Inference: 2,000 posterior samples (with 1,000 tuning) at target_accept=0.9 ensure robust exploration.
import pymc3 as pm
with pm.Model() as clinic_cost_model:
# Priors
α = pm.Normal("α", mu=y_train.mean(), sigma=y_train.std())
β = pm.Normal("β", mu=0, sigma=1, shape=X_train_s.shape[1])
σ = pm.HalfNormal("σ", sigma=y_train.std())
# Linear predictor
μ = α + pm.math.dot(X_train_s, β)
# Likelihood
Y_obs = pm.Normal("Y_obs", mu=μ, sigma=σ, observed=y_train)
# MCMC sampling
trace = pm.sample(
draws=2000,
tune=1000,
target_accept=0.9,
return_inferencedata=True
)
Posterior Analysis & Point Predictions
- Posterior predictive: Sampling yields full predictive distributions, from which we extract posterior mean forecasts and 94% Highest Posterior Density intervals.

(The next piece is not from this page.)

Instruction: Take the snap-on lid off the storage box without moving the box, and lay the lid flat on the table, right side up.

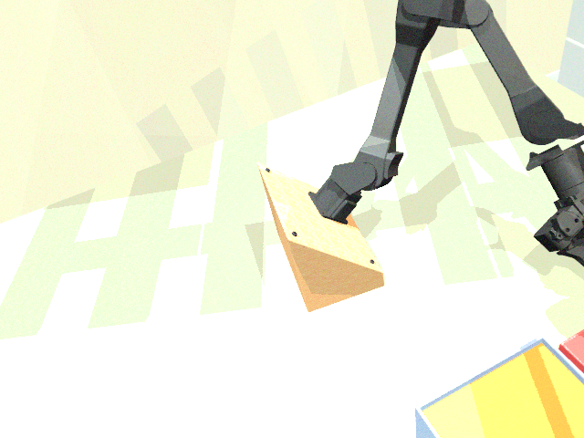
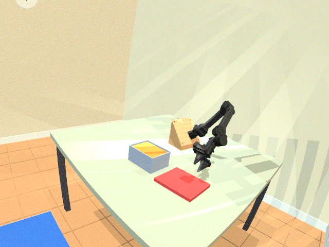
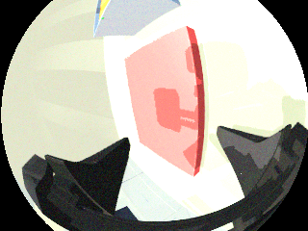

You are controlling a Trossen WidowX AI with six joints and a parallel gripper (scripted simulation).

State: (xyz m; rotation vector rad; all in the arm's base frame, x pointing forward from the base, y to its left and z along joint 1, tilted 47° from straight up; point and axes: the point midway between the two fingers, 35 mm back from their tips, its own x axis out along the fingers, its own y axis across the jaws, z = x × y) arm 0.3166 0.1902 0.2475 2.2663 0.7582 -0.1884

- Evaluation: MAE on held‑out days quantifies average cost‑forecast error.
import arviz as az
from sklearn.metrics import mean_absolute_error
# Summarize the posterior
az.summary(trace, round_to=2)
# Posterior predictive sampling
with clinic_cost_model:
ppc = pm.sample_posterior_predictive(trace, var_names=["Y_obs"])
# Compute point predictions
α_post = trace.posterior["α"].mean().item()

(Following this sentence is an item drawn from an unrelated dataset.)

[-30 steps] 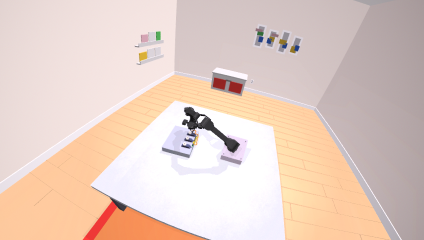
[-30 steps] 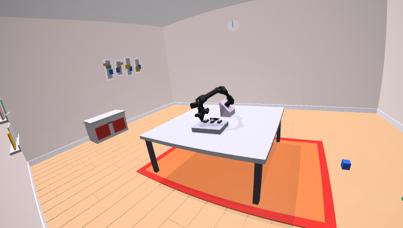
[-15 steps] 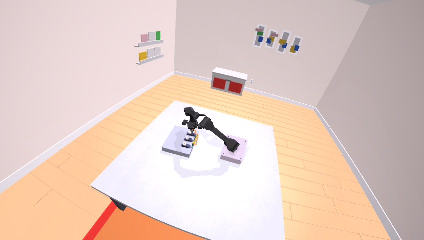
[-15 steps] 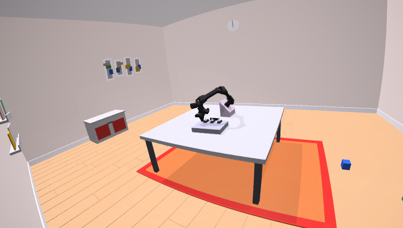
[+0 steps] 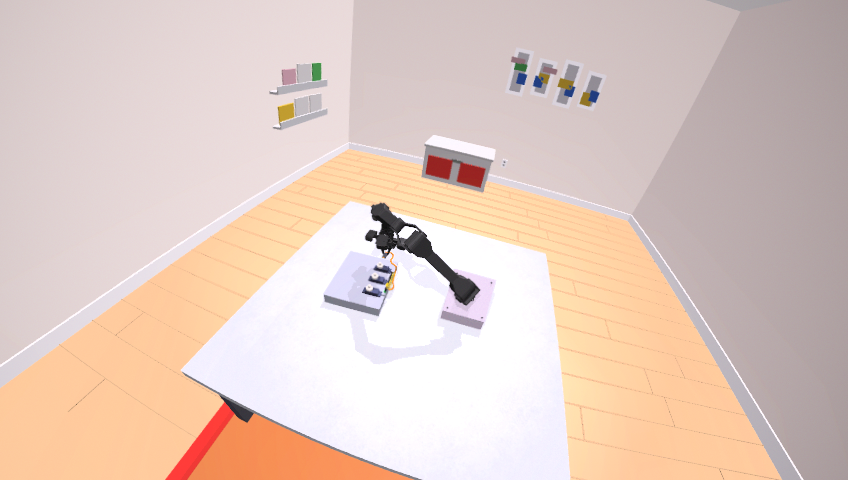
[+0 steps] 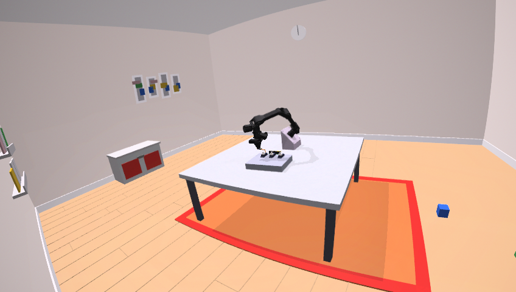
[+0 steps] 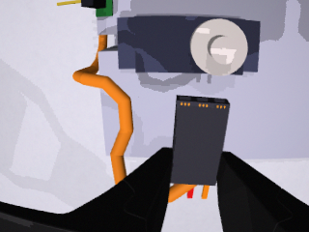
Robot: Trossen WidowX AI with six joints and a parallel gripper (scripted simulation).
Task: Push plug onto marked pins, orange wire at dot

β_post = trace.posterior["β"].mean(dim=["chain","draw"]).values
y_pred = α_post + X_test_s.dot(β_post)
# Evaluate MAE
mae = mean_absolute_error(y_test, y_pred)
print(f"Test MAE: ${mae:.2f} per day")
Visualise Predictions & Credible Intervals
By varying walk‑in count and holding other features fixed, we plot both the expected cost curve and its credible band—revealing how volume drives cost and our uncertainty around it.
import numpy as np
import matplotlib.pyplot as plt
# Sweep walkins while holding other features at median
grid = np.median(X_train_s, axis=0)[None,:].repeat(100, axis=0)
walkin_vals = np.linspace(X_train_s[:,0].min(), X_train_s[:,0].max(), 100)
grid[:,0] = walkin_vals
with clinic_cost_model:
ppc_grid = pm.sample_posterior_predictive( trace,
var_names=["Y_obs"],
samples=1000)
preds = ppc_grid["Y_obs"]
mean_pred = preds.mean(axis=0)
hpd = az.hdi(preds, hdi_prob=0.94)
# Back‑transform walk‑in counts
walkin_orig = scaler.inverse_transform(grid)[:,0]
plt.figure(figsize=(8,5))
plt.plot(walkin_orig, mean_pred, label="Posterior mean")
plt.fill_between(walkin_orig, hpd[:,0], hpd[:,1], alpha=0.3,
label="94% credible interval")
plt.scatter(
scaler.inverse_transform(X_test_s)[:,0],
y_test, color="k", alpha=0.5, label="Test data"
)
plt.xlabel("Daily Walk‑In Count")
plt.ylabel("Daily Clinic Cost (USD)")
plt.title("Bayesian Regression: Cost vs. Walk‑Ins")
plt.legend()
plt.tight_layout()
plt.show()
Summary
This Bayesian Regression workflow for Clinic Operation Cost Prediction provides:
1. Point estimates of daily clinic cost from early operational metrics.
2. Credible intervals that quantify forecast uncertainty—crucial for staffing, supply ordering, and budget risk management.
3. Actionable insights: healthcare administrators can allocate resources, set fee schedules, and plan contingencies with explicit cost‑risk bounds—optimising both patient service and financial stewardship.